» Entries provided
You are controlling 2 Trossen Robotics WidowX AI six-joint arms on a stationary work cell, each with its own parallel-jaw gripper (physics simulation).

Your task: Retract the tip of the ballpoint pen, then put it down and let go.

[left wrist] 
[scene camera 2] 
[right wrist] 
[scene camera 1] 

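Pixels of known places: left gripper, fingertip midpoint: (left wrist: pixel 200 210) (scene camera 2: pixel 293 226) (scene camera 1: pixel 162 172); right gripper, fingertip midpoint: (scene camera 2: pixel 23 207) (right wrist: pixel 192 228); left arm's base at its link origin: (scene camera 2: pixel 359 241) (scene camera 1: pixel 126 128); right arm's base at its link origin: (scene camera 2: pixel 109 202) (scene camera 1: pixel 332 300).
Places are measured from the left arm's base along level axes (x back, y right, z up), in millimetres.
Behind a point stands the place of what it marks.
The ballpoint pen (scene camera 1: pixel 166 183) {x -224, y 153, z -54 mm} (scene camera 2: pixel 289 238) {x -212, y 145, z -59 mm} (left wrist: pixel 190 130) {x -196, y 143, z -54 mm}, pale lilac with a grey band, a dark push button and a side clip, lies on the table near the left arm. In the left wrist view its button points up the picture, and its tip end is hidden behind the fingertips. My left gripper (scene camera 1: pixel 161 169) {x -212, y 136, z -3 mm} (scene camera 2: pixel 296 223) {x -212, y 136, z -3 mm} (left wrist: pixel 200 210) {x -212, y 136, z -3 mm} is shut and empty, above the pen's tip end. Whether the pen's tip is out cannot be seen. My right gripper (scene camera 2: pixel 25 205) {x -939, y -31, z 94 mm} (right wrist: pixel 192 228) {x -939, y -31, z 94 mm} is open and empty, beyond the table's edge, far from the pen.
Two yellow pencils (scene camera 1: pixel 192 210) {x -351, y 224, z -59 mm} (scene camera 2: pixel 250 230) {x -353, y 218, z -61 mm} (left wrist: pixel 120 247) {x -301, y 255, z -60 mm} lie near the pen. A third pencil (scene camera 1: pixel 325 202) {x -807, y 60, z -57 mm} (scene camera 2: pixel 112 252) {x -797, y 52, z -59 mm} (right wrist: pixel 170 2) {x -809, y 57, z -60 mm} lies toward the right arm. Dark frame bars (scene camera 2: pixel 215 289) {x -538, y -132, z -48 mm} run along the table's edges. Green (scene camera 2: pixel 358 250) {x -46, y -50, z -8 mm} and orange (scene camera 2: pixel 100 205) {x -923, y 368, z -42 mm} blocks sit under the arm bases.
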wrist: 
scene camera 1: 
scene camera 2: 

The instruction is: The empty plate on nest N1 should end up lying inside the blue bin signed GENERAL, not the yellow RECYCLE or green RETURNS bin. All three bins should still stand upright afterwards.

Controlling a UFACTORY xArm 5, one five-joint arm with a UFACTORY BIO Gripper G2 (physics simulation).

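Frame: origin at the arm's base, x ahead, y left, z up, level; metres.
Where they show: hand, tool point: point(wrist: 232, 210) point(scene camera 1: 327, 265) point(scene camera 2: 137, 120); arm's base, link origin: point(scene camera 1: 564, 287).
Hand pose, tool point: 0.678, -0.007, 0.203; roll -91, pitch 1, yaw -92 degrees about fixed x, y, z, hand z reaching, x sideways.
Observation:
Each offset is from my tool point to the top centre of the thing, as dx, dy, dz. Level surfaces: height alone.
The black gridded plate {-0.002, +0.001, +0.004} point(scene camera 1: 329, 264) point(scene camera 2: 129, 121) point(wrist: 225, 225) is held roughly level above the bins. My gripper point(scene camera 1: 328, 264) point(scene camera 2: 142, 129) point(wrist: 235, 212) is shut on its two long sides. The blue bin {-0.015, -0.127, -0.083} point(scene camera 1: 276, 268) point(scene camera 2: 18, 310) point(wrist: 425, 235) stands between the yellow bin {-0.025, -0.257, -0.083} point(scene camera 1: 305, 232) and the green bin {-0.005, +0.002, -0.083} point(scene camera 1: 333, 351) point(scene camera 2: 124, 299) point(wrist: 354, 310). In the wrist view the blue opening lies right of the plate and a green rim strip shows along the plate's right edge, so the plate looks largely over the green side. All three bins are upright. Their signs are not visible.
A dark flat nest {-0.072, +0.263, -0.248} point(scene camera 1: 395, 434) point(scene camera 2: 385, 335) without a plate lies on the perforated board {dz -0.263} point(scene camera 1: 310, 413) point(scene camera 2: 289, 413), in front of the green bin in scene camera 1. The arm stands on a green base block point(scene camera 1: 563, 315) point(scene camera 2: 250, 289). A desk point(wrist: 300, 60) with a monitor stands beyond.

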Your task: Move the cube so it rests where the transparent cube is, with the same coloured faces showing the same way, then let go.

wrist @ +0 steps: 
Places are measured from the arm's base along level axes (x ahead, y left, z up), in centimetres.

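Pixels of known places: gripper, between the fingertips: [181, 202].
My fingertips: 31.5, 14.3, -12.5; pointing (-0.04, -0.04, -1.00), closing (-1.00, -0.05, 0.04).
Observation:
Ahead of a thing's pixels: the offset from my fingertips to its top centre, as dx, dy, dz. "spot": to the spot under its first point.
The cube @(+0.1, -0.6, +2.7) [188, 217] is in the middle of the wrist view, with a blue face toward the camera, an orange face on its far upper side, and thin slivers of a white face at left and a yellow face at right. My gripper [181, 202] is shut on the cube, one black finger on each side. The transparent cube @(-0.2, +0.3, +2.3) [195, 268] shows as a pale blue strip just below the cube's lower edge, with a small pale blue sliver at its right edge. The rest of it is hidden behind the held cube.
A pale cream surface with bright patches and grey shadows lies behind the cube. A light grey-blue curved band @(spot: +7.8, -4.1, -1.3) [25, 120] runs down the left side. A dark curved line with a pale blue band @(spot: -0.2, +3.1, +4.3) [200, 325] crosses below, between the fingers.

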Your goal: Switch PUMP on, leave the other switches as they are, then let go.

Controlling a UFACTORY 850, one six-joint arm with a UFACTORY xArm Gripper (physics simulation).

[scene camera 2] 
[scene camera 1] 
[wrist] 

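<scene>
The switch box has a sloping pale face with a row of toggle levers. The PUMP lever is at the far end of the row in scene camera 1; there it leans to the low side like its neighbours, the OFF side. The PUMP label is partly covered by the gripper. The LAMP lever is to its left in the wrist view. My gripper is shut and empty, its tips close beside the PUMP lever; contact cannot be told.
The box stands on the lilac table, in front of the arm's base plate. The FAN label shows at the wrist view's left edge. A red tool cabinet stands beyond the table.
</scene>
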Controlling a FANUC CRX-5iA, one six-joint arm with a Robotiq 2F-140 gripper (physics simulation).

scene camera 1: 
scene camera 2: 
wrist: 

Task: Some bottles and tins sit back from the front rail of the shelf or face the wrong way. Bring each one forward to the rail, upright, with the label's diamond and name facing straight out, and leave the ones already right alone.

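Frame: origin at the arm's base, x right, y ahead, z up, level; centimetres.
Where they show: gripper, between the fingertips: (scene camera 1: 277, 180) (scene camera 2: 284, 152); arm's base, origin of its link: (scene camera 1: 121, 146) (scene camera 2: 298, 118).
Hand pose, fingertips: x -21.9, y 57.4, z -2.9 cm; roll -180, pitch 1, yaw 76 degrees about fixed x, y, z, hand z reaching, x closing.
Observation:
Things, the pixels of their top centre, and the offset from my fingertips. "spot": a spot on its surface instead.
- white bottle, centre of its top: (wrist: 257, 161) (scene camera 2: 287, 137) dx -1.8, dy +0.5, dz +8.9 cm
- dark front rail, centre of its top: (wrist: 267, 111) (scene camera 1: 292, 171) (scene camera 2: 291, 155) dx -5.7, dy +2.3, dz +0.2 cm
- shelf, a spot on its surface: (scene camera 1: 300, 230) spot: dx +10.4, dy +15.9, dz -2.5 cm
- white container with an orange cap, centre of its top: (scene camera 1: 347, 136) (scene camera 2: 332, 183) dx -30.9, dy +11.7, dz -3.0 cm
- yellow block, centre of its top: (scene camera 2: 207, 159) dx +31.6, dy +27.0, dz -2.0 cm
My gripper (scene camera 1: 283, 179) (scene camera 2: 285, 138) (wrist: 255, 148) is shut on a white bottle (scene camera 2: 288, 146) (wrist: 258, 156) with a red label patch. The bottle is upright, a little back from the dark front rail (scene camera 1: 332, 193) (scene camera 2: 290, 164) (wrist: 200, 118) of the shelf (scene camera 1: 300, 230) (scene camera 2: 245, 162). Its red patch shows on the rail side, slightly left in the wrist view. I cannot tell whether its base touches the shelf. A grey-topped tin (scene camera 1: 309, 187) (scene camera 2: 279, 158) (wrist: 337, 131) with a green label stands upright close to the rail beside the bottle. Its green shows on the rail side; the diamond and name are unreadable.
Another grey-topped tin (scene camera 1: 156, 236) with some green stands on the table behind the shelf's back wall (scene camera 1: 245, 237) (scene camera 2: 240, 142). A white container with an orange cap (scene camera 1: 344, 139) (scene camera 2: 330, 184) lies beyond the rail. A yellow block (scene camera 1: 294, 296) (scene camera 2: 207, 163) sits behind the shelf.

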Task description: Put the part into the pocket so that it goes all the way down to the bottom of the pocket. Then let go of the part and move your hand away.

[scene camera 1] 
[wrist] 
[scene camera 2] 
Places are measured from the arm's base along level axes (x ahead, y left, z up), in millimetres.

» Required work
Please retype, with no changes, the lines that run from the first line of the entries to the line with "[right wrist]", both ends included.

» Solution for this exercise
You are controlling 2 Trossen Robotics WidowX AI six-joint arms on a stationary work cell, each with its own parallel-jaw gripper (physics simulation).

Your task: Retract the tip of the ballpoint pen, then put it down and let go.

[left wrist] 
[scene camera 2] 
[right wrist] 

No more output is needed.